_Work instructions_. Gather all lines from the material that contain the word "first".

▶

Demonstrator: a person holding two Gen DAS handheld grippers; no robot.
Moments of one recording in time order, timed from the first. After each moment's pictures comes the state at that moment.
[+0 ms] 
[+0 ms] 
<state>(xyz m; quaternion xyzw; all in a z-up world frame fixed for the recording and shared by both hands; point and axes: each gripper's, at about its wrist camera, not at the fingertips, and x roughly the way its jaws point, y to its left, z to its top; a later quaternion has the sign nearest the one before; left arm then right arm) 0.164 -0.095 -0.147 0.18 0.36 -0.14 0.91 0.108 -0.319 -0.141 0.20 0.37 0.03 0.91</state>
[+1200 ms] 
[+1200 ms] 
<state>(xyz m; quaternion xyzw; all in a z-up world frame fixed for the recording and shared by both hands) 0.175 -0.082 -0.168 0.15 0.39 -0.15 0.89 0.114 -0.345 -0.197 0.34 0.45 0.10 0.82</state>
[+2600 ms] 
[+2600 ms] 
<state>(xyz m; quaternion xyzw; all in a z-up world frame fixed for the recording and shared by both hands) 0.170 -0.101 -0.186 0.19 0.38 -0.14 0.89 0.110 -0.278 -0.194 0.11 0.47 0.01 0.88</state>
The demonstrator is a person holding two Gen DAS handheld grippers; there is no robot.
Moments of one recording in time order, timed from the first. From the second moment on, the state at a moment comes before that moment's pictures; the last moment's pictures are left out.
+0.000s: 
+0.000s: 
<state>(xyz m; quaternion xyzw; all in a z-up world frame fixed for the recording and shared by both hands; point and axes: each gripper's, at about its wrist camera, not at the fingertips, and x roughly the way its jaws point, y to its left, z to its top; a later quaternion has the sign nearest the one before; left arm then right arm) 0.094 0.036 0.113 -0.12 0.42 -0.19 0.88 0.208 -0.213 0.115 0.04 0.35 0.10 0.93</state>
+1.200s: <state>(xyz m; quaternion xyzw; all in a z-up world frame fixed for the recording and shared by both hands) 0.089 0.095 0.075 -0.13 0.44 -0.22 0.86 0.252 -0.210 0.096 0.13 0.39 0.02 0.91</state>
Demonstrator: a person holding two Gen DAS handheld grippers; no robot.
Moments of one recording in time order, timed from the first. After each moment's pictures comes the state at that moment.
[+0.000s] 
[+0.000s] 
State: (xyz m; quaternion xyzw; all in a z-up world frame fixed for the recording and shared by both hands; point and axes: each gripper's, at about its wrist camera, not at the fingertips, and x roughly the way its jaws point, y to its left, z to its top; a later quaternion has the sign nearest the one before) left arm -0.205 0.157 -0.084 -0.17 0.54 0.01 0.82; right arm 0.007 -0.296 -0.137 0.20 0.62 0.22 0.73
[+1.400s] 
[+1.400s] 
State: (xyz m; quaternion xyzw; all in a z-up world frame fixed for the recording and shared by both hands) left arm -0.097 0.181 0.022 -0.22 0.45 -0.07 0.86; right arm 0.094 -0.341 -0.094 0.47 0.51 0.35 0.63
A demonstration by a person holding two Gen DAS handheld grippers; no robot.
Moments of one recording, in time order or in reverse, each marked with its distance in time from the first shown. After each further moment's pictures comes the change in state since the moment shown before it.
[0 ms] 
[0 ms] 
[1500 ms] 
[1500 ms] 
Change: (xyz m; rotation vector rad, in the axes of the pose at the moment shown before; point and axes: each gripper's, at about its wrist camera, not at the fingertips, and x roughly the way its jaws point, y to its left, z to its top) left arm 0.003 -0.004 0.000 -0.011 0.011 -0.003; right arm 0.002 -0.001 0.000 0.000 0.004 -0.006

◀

_Answer section_.
Moments of one recording in time order, timed from the first. After each moment's pictures comes the state at that moment.
Moments of one recording in time order, timed from the first. From the second moment on, the state at a moment comes before that moment's pictures; the last moment's pictures are left out.
Moments of one recording in time order, timed from the first. After each moment's pictures comes the state at that moment.
Moments of one recording, in time order or in reverse, each marked with its distance in time from the first shown. After each further moment's pictures comes the change in state since the moment shown before it.

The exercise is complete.